There is an inherent irony in this artistic mecca we call New York City when it comes to the Education Department's arts education policies. Insideschool's own Judy Baum reported that although there is no lack of good arts education programs, "46% of elementary schools do not meet the state standards in the arts."  Insideschools alum and Gotham Schools writer Philissa Cramer highlighted that "about 20 percent of schools do not employ a single arts teacher, even for a part-time position."

Not surprisingly, the arts become the first casualties as both local and national educational trends focus more and more on standardized testing.

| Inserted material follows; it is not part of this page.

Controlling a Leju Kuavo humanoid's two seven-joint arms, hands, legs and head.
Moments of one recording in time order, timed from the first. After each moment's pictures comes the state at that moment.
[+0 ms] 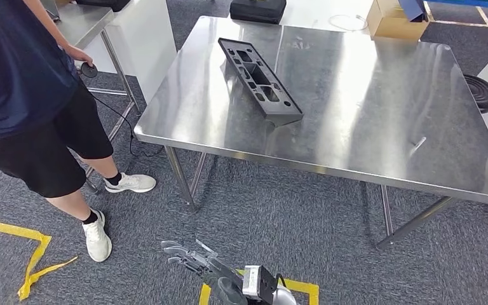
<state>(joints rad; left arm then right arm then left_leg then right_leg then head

And when you factor in shrinking budgets and classroom space, the situation gets even worse.

I find these developements especially disturbing since I was brought up in a household that viewed the arts as a basic human need, right up there with food, shelter, and clothing.

Moss Hart, a famous playwright who grew up poor in the Bronx and Brooklyn in the 1920's, recalls a similarly arts-centered upbringing. In his memoir, Act One, he recalls that his family never considered giving up the theater, even though "I can well remember the times we went to bed in the dark because there was no quarter to put in the gas meter; or even more vividly, some evening meals eaten by candlelight for the same reason...We were grateful for this small patch of lunatic brightness in the unending drabness of those years."

Fortunately, every school Brooks has gone to has had rich arts programs. From his music therapy program in pre-K at CDC led by the extraordinary Judi Rubin Bosco, he moved on to PS 178 and benefitted from Little Orchestra Society, Cool Culture, and two outstanding art and music teachers, Ms. Gomez and Ms. Uffer, that elevated every school assembly. And finally, LearningSpring has a strong art and music presence, including a dance, art, and music therapy program new this year and a much-touted annual talent show that we hope Brooks will grace with his dance moves.

Brooks also gets a lot of arts exposure after school: private piano lessons, Broadway shows (and Off and Off-Off), museums, and one of our favorite family activites, "Broadway Playhouse." Sean Hartley and his diversely-talented band of players introduce children of all ages to Broadway composers through sketches and songs. Since my husband and I have spent many years writing musicals, this is a natural for us. But also for anyone who remembers their high school musical role fondly (which I'm guessing exempts my blogger colleague Elementary Dad given his latest post). There is a simple nostalgic charm that comes with participating in a Rodgers and Hammerstein sing-along with your kids:

There's a bright golden haze on the meadow,
There's a bright golden haze on the meadow,
The corn is as high as an elephant's eye,
An' it looks like its climbin' clear up to the sky.

Oh what a beautiful morning,
Oh what a beautiful day,
I've got a wonderful feeling,
Everything's going my way.

There is a humanity in these artistic experiences that New York City kids deserve.

Albert Einstein had a sign in his Princeton office that read: “Not everything that counts can be counted, and not everything that can be counted counts.” Perhaps Chancellor Walcott should take note.